:: Activity ::
Below are records to write out again, exactly as they read.

:: Data section ::
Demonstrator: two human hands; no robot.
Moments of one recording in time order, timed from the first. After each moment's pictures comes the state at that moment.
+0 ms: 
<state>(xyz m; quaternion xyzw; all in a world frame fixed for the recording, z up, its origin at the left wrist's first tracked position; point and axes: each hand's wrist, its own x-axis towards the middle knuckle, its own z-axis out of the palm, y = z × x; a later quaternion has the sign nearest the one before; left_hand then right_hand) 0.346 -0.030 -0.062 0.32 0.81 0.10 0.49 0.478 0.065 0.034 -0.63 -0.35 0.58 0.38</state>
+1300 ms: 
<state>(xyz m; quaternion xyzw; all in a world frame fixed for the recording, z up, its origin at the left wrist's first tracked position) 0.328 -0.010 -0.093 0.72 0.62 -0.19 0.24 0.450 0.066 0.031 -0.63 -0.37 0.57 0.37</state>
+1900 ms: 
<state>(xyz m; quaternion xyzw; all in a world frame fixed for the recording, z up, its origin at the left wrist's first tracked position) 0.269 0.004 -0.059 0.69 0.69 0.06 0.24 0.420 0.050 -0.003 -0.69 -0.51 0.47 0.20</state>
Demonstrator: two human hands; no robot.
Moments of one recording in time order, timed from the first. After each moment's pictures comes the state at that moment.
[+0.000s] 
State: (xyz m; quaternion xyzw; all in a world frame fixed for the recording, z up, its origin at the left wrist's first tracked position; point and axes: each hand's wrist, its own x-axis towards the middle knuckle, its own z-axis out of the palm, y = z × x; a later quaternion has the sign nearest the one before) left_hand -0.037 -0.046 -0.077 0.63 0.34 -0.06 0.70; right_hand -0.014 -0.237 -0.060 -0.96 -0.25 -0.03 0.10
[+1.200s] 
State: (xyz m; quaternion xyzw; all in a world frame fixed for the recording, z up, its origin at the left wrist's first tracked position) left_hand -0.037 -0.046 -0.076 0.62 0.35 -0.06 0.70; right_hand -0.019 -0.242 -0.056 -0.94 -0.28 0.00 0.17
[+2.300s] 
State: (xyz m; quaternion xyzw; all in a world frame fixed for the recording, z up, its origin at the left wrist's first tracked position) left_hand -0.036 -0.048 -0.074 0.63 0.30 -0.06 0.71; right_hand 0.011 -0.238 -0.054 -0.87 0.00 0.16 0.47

:: Response box ::
Demonstrator: two human hands; no robot.
Moments of one recording in time order, timed from the first. After each moment's pictures comes the state at that moment.
+0 ms: 
<state>(xyz m; quaternion xyzw; all in a world frame fixed for the recording, z up, its origin at the left wrist's first tracked position; point and axes: each hand's wrist, its own x-axis towards the middle knuckle, its own z-axis out of the palm, y = z × x; a later quaternion has the sign nearest the one before; left_hand then right_hand) 0.346 -0.030 -0.062 0.32 0.81 0.10 0.49 0.478 0.065 0.034 -0.63 -0.35 0.58 0.38</state>
+1300 ms: 
<state>(xyz m; quaternion xyzw; all in a world frame fixed for the recording, z up, its origin at the left wrist's first tracked position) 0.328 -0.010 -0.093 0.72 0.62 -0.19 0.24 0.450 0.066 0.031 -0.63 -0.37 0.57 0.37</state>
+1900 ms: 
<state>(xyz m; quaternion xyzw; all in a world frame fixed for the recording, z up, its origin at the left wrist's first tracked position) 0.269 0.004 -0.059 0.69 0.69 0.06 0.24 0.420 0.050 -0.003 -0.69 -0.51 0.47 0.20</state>
Demonstrator: two human hands; no robot.
Moments of one recording in time order, timed from the first. After each moment's pictures comes the state at that moment.
[+0.000s] 
State: (xyz m; quaternion xyzw; all in a world frame fixed for the recording, z up, its origin at the left wrist's first tracked position; point and axes: each hand's wrist, its own x-axis towards the middle knuckle, its own z-axis out of the palm, y = z × x; a later quaternion has the sign nearest the one before) left_hand -0.037 -0.046 -0.077 0.63 0.34 -0.06 0.70; right_hand -0.014 -0.237 -0.060 -0.96 -0.25 -0.03 0.10
[+1.200s] 
State: (xyz m; quaternion xyzw; all in a world frame fixed for the recording, z up, its origin at the left wrist's first tracked position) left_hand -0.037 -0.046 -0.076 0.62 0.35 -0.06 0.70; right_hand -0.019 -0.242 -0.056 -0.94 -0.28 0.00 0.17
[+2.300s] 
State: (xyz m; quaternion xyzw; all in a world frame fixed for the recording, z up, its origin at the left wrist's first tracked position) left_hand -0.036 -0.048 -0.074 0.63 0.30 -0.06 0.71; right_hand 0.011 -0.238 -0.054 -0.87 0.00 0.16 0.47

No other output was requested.